Things I'm Terrible At: Camping

I think that I like the idea of camping more than actually doing it. I mean, it sounds great, right? A few days away from the modern world: peace and quiet, communing with nature, motherfuckin' s'mores. And, if the right guy asked me to go camping with him, I'd pretend I was into the idea. I'd pretend to be stoked about the beers we'd drink, the chili we'd slow-cook, and the sleeping bag action we'd get. Hell, I'd even pretend to be excited to squat on a log and roast a weenie over a small fire. I would do everything in my power to hide the fact that I'm a total camping spazz.

Here's what I think about when I think about camping: bug bites. Uncomfortable sleeping arrangements. Pebbles getting stuck in my shoe. Strange sounds at night. Mud. Lack of sofas. Lack of televisions. Lack of electricity. Lack of a shower. Lack of sushi or Thai food or tacos. Basically, lack of my favorite global cuisines. Oh god, I fucking hate camping.

I feel like I'm gonna let a guy down when he finds out how fussy I am about the whole camping thing. I wear contacts. I use expensive moisturizers. I use a lot of fancy body washes. I sleep with a lot of pillows. Aside from being prissy, I'm also terrified of snakes. Couple that with my terrible night vision and I'd have panic attacks at every errant branch that was just outside my field of vision and every crackle of a leaf in the darkness. That sounds like a nightmare.

I made the mistake of seeing "The Blair Witch Project" in college even though I hate both camping and horror movies. Let me tell you, I was so rattled by the film that I had to sleep with the lights on for the next three nights. The kicker: I was living in Manhattan then! I'm sure the Blair Witch wasn't about to navigate the 1/9 local train to terrorize me, but I was that panicked. I have no idea what I was thinking seeing a horror movie about the woods. It was the dumbest thing I've ever done and that includes the time I noticed Sebastian Bach from Skid Row was standing in front of me in a rock club so I ran my fingers through his hair in hopes of catching a stray strand. I also grabbed his ass and blamed it on the person next to me. Yes, sleeping with the lights on for three nights after watching The Blair Witch Project was dumber than that.

I often think about if there was an apocalypse and I was forced to retreat to the forrest and fend for myself how long I'd last. I'd guess three days, tops. I'd probably eat the wrong berry or trip on a branch, break my leg, and wither away on the forrest floor like a wounded moose. Other people would be foraging for food or telling time by the sun's position; I'd be crinkling my nose at the thought of having to wipe my ass with a leaf. Ugh. I'd rather die than deal with nature for longer than an afternoon.

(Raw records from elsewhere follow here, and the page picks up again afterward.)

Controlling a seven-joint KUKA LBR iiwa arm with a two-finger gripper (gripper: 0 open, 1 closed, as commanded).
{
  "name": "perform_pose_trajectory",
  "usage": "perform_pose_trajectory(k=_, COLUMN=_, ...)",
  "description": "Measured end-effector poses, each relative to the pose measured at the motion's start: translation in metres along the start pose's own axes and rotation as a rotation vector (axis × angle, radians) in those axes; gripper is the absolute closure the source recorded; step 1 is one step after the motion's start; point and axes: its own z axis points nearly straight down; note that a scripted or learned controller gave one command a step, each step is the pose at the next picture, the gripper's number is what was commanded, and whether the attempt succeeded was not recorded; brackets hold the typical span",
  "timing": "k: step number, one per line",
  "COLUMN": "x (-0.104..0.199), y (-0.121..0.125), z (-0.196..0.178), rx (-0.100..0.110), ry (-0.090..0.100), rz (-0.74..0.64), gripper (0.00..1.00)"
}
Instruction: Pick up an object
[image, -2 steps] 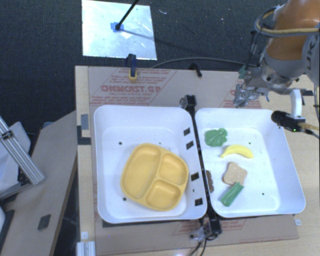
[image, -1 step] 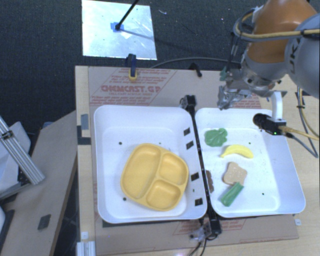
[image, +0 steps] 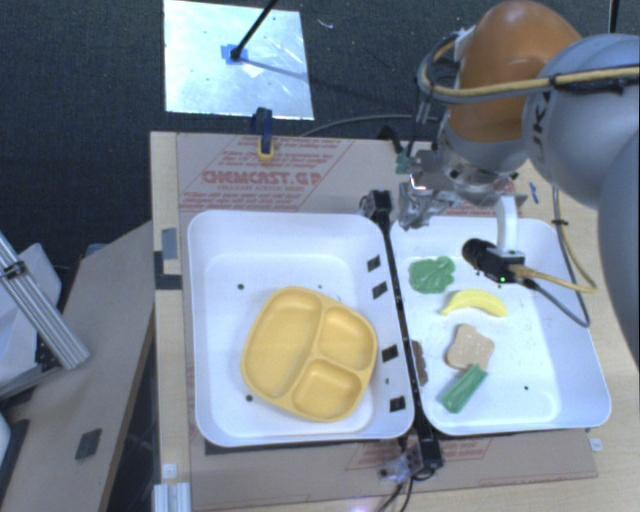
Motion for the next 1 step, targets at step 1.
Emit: perform_pose_trajectory(k=1, x=0.0539, y=-0.0132, z=0.019, rx=0.0, ry=0.0, rz=0.0, gripper=1.0)
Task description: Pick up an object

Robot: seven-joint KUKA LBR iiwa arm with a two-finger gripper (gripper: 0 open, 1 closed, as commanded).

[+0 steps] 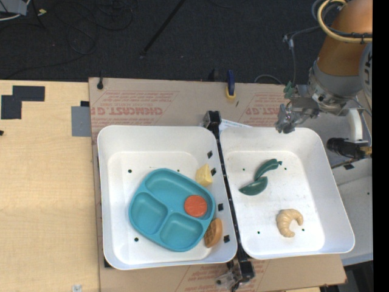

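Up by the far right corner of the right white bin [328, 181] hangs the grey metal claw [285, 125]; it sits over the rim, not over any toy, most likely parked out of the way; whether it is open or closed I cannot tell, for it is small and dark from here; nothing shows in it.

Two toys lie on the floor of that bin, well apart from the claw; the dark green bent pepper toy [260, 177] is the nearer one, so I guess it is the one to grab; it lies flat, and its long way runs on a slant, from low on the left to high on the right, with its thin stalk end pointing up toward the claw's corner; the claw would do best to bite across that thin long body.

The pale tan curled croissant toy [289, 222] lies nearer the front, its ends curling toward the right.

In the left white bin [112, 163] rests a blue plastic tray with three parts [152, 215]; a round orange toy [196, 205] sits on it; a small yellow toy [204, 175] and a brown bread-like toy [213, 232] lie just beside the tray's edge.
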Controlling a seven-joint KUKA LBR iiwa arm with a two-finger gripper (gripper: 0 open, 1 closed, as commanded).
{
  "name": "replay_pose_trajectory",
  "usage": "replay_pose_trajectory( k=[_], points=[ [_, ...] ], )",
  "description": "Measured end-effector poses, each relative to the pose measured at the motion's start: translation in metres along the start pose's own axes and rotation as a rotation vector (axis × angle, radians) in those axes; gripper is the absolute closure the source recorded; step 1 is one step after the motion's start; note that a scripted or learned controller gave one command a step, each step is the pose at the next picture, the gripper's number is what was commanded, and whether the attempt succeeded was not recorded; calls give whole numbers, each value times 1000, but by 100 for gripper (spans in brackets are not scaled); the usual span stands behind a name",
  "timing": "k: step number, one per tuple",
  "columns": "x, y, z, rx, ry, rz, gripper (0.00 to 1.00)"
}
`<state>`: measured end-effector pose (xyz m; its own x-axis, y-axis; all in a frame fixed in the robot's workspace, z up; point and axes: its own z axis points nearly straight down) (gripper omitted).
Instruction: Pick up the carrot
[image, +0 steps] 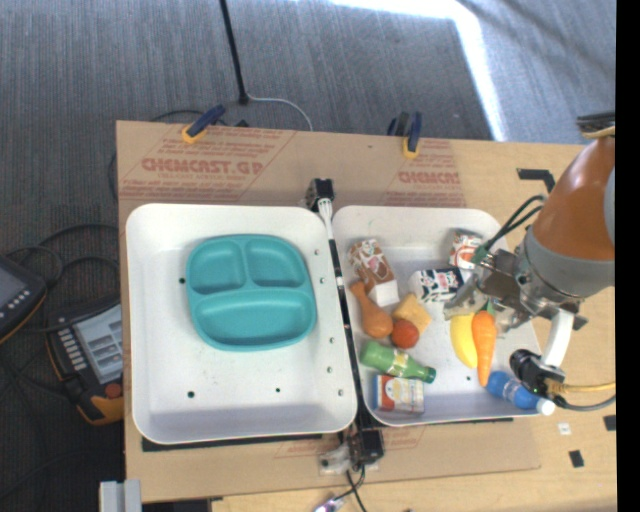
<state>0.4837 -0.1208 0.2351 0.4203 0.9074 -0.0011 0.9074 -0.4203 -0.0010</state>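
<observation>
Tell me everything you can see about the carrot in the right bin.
The carrot is a smooth orange toy, plastic by its look, tapering to a point. It lies in the right bin, thick end up under the arm's hand, tip toward the bin's near edge. A yellow piece lies against its left side. Whether the hand touches it is unclear.

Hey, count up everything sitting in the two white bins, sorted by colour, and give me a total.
Teal: 1, the divided plate
Orange: 1, the carrot
Yellow: 1, the banana
Green: 1, the bottle
Red: 1, the tomato
Brown or tan: 2
Mixed printed packs: 4
Total: 11
</observation>
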Motion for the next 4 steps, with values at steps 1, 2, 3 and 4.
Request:
replay_pose_trajectory(
  k=[1, 2, 3, 4],
  points=[
    [-10, 55, 119, 5, -1, -158, 100],
    [-1, 0, 7, 0, 0, 49, 100],
    [-32, 23, 132, 4, -1, 305, 100],
    [-36, 21, 145, -15, 0, -103, 100]
  ],
)
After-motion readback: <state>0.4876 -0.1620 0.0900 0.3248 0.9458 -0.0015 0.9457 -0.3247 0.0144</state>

I really hope my hatred of camping won't be a bonerkiller to guys I meet. The best-case scenario is that he'll hate camping too and we can bond over how stupid the whole thing is. We'll agree that having constant access to indoor plumbing, Internet access, and several local restaurants is the way to go. Besides, if we ever get the itch to bond with nature, we can just make s'mores in my backyard.


Anonymous said...

The more I read your blog, the more I think we're the same person.

spazadone said...

There is zero reason for camping. Why would we abandon all of our modern comforts to poop outside and be bitten by spiders? It's primitive and gross. I am an evolved, modern, intelligent woman and i want my Bravo TV and fucking satin pillow cases like a civilized human.

Pitch a tent? I'll pitch your goddamn tent, baby...

Anna said...


Anonymous said...

I'm a woman and I LOOOVE's a fun and refreshing way to get AWAY from people for once! And for people like you that can't deal, it may help you appreciate your excesses in life. Nothing better than getting to chill with nature!